DATA BLOCK:
——————

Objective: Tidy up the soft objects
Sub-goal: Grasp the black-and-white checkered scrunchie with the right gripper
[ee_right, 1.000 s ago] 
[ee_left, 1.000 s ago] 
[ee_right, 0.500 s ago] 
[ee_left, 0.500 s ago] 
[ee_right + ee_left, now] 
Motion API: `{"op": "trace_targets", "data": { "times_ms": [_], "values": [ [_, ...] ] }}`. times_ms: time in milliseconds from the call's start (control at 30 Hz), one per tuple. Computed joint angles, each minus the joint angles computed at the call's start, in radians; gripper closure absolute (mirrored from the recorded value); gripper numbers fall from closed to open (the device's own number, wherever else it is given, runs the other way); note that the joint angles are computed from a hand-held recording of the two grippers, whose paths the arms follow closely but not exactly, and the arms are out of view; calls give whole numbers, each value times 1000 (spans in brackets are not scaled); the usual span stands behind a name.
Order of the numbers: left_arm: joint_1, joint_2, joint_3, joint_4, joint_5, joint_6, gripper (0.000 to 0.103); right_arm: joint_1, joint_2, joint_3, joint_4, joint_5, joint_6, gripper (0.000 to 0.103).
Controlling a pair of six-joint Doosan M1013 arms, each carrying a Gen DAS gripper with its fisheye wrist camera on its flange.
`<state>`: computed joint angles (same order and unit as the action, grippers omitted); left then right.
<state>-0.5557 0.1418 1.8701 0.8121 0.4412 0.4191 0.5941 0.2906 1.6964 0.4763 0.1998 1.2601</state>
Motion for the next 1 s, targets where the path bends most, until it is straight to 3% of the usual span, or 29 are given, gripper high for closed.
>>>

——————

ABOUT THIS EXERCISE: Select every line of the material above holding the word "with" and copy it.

ANSWER BOX:
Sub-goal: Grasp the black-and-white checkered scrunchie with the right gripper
Controlling a pair of six-joint Doosan M1013 arms, each carrying a Gen DAS gripper with its fisheye wrist camera on its flange.

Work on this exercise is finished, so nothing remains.